Process: The true aspect of this pedagogy would manifest itself as the students dictate what they want to write about and then write it and rewrite, with the teacher merely offering suggestions and not teaching. More often then not, process instead focuses on how writing is developed and teachers also give little lessons of basics to help the students along.
Expressive: This one exults the writer and his/her voice, above all things. The work of writing is in order to discover your voice and where you stand in the world.
Rhetorical: This one harkens back to rhetorical studies of old and is said to encompass “everything.” More specifically, rhetorical process can look at the art of persuasion, in whatever form, and how the different aspects of rhetorical situation make up the pieces – especially how the writers’ understanding of ethos, audience and their purpose contribute to their writing.
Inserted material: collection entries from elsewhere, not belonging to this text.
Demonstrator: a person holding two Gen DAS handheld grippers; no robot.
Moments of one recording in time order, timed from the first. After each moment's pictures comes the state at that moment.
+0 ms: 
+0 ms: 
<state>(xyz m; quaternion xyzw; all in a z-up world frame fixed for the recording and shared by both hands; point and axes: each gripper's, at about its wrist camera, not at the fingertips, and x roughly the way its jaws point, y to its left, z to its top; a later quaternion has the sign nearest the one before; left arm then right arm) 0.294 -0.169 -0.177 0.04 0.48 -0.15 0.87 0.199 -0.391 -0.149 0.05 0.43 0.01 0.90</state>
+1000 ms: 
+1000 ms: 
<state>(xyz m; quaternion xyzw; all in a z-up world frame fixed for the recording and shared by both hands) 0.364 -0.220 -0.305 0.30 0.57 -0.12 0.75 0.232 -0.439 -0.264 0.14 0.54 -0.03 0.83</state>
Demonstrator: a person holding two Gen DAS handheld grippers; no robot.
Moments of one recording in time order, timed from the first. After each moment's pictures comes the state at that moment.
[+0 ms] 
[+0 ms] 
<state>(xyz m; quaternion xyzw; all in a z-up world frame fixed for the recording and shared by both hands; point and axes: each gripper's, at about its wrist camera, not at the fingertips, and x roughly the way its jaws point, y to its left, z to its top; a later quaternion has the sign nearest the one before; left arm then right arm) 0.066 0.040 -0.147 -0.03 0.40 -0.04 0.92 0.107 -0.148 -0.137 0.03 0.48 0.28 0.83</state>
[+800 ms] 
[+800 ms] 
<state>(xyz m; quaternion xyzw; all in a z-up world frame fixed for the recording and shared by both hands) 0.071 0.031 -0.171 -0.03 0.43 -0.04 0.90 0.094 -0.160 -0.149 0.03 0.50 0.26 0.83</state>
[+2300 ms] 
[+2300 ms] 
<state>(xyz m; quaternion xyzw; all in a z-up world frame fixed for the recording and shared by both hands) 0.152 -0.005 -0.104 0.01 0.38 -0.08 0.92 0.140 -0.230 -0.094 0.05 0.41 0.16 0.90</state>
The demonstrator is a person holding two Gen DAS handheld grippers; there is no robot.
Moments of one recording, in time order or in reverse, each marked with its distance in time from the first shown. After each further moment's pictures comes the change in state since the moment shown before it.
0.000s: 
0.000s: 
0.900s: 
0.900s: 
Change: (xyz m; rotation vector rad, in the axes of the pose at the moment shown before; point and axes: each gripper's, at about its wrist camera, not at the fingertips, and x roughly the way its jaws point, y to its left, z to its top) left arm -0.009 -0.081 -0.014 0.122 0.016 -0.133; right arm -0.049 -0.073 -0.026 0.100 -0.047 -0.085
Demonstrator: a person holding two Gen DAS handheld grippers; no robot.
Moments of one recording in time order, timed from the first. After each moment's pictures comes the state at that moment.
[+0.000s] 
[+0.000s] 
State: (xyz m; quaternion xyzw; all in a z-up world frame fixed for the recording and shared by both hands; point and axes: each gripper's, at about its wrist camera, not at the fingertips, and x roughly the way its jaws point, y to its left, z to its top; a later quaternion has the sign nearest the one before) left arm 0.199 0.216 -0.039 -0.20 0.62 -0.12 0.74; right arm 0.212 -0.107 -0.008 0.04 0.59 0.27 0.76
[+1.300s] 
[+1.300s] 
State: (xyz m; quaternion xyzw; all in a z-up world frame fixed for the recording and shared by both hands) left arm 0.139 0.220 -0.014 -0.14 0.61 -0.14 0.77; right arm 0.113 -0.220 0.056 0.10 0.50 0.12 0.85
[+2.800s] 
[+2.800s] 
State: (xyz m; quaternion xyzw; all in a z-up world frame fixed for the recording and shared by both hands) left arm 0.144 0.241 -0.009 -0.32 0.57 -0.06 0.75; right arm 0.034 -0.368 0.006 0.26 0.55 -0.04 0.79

Cultural Studies: This pedagogy explores the differences, tensions and partnerships between different aspects like politics, economics, culture, etc. It is about taking nothing at face value and coming to understand how everything is affected by everything else.
Critical: Functioning similarly to the cultural studies pedagogy, this one also looks at how things work together/influence each other. But it is also about giving students the power – stepping back and letting them look at the struggles going on in the world and allowing them the opportunity to work through them for their own benefit, or, even more so, to strive to make a difference outside themselves.
Feminist: This pedagogy looks at the “other” – what is there that is not being represented, not having its voice heard. It encourages students to write through a narrative lens to add their voices and contribute the stories in an effort to negate the overreaching oppressive arc. It is revealing the hidden corners or culture.